“我虽忝居中宫,如今却也只是个失去孩子的母亲,太子一去,我最后的依靠也没了,叫你们来,一是想求未来能有个安身立命之所,二是想问问”
说到这,她抬起头期盼地望向江婼:“我儿去前,可曾留给我一半语?”
江婼审视着她。
说实话,皇后的容貌在这皇宫里的确是排不上号,德妃那样的,随便一哭就是梨花带雨,但对皇后,江婼生不出一丁点怜香惜玉之心。
但这其实是不正常的。
对大长公主,江婼都能有所触动,皇后刚经历丧子之痛,她所若为真心实意,江婼对她就不可能只是审视。
答案只能有一个。
皇后在演。
皇后为何要演?
她想做什么?
江婼抿唇,随即浅笑:“回皇后,太子他确实说了不少。”
瞧见她脸上笑容,皇后控制不住嘴角微微抽动,攥紧了手。
这小贱蹄子,我儿因她而死,竟还有脸面在我眼前笑?!
哼,待会儿就叫她和她爹一起,下去给我儿陪葬!
皇后心中恨恨地想,嘴上却轻泣一声,起身上前两步,捧心道:“我儿,我儿他都说了什么,你快快告诉本宫。”
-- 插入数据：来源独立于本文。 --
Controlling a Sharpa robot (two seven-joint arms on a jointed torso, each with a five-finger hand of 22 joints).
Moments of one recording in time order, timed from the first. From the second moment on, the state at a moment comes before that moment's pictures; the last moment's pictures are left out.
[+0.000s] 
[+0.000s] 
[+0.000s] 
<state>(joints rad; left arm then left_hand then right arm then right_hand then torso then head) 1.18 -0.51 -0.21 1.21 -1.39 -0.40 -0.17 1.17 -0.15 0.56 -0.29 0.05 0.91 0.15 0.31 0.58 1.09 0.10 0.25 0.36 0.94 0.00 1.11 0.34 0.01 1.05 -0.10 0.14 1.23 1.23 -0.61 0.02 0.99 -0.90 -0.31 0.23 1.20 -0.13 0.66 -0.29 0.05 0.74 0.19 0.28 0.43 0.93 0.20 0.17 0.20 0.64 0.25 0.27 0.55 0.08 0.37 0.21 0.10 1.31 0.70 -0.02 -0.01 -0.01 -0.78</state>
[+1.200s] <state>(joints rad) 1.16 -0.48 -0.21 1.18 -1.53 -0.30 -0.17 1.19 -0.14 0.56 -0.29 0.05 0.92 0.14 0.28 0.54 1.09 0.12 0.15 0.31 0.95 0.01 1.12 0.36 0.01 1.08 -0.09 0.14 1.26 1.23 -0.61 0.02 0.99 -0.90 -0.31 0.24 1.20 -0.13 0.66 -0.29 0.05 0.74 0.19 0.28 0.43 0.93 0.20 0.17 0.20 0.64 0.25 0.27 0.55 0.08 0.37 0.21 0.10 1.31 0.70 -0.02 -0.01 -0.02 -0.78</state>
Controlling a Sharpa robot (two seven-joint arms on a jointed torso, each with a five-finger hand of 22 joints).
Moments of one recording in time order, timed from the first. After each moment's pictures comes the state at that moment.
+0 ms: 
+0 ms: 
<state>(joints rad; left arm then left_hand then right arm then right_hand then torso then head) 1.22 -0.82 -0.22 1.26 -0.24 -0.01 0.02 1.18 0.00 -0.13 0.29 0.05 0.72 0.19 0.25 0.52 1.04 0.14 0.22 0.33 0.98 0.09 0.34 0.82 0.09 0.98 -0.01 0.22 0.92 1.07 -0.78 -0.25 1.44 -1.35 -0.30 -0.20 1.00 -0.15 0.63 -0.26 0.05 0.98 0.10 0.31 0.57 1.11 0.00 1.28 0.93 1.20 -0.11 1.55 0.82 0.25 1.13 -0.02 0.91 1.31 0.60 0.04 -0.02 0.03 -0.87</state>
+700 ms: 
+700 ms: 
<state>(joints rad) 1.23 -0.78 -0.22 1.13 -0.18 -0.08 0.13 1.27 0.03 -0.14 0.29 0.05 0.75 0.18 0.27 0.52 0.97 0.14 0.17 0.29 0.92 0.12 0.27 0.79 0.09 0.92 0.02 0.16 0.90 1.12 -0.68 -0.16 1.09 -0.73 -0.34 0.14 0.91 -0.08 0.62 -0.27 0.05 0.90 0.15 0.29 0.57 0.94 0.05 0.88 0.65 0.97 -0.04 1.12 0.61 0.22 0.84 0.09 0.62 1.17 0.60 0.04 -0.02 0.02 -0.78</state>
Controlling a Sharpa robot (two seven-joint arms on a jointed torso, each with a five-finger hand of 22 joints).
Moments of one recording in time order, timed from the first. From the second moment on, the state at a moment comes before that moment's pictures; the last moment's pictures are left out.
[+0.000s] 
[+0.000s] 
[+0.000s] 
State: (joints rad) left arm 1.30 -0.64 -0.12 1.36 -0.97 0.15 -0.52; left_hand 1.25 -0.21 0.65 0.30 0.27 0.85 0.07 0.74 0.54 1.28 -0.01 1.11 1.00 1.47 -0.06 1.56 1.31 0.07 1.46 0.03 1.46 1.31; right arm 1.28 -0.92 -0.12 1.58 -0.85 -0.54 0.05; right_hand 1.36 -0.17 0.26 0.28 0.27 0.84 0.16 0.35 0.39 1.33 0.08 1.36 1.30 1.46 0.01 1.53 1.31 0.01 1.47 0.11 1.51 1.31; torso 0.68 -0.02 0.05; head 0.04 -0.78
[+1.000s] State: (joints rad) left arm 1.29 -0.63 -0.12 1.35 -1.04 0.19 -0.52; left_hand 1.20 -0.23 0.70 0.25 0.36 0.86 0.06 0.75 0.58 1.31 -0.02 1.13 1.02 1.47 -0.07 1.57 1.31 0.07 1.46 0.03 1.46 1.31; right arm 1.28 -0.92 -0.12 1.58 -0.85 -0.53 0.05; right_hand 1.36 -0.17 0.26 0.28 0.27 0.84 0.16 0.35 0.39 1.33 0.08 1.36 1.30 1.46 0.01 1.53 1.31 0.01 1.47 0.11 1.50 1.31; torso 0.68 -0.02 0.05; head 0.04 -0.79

江婼淡定道:“也没什么,无非是,说他如何勾结李皙李睿这两个逆贼,企图驱虎吞狼,等料理完我爹,他就能坐稳皇位乾纲独断罢了。”
皇后不知是没料到她会这么说,还是没料到太子会这么直白地袒露野心。
她惊愕得说不出话来。
江婼挑眉:“怎么,这些事娘娘难道不知情?”
皇后回神,后退两步,想维持镇定却控制不住目光闪躲:“怎会呢?太子岂会说这样的话,这中间是否有什么误会?”
江婼耸耸肩:“这不是还有个李睿么,等明日一早,大臣们提审过他,不就都清楚了。”
话落,她就见皇后眼底划过一抹杀意。
江婼心里啧了一声,又是卸磨杀驴,估摸着针对国公府也是皇后的主意。
江婼都要可怜太子了。
先帝在时,他受先帝摆布,先帝去了,皇后又接着控制他。
这便是天家了,家庭关系扭曲得不像话。
江婼感到厌烦,实在不愿继续待在这皇宫里,见国公爷还站着,她索性也起身。
“皇后娘娘想知道的,臣女已经告知,天色已晚,没旁的事的话,臣女与国公爷先行告退。”
国公爷愿意给皇后面子,她是不愿的。
如果皇后的手段只是一杯下了毒的茶水,那江婼只能说谢铭这回是看走眼了。
她也不等皇后开口,伸手拉着国公爷的衣袖就要走。
国公爷这辈子没做过这么失礼的事,还有些懵,竟真被她拉着走到了殿门口。
然而就在这时,身后传来皇后猛然扬起的声调:“来人,拦住他们!”
果然。
江婼瞧见被堵得严严实实的出路,心中叹了口气。
想想也是,龙影卫向来只听皇帝一个人的命令。
先帝死了,龙影卫落到皇后和太子手里,太子几乎是皇后的傀儡,龙影卫实质上就是皇后一个人的亲卫。
国公爷将女儿护在身后,侧头看向皇后:“您究竟想做什么?”
皇后已然摘下温和面具,那张只能算清秀的面容此刻凶相毕露,狰狞道:“我要你们为我儿偿命!”